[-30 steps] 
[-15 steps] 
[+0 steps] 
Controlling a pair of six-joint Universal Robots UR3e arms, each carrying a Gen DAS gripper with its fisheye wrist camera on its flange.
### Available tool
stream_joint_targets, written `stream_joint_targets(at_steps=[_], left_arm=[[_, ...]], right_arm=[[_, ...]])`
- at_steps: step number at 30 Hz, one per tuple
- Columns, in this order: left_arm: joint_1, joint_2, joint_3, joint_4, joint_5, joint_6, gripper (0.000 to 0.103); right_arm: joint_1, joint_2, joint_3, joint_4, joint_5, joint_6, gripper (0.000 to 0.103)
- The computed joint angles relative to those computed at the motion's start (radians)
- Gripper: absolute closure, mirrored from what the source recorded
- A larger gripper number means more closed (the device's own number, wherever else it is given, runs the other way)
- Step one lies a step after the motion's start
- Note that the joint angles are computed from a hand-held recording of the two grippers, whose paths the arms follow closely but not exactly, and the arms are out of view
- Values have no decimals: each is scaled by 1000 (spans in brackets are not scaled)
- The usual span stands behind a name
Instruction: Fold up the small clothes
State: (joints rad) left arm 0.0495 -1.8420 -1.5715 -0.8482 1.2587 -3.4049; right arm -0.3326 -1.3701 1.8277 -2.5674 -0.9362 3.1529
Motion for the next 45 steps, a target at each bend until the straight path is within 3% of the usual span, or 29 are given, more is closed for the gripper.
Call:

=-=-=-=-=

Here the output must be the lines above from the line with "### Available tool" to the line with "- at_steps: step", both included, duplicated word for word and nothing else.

* [SOLVED PROBLEM]:
### Available tool
stream_joint_targets, written `stream_joint_targets(at_steps=[_], left_arm=[[_, ...]], right_arm=[[_, ...]])`
- at_steps: step number at 30 Hz, one per tuple

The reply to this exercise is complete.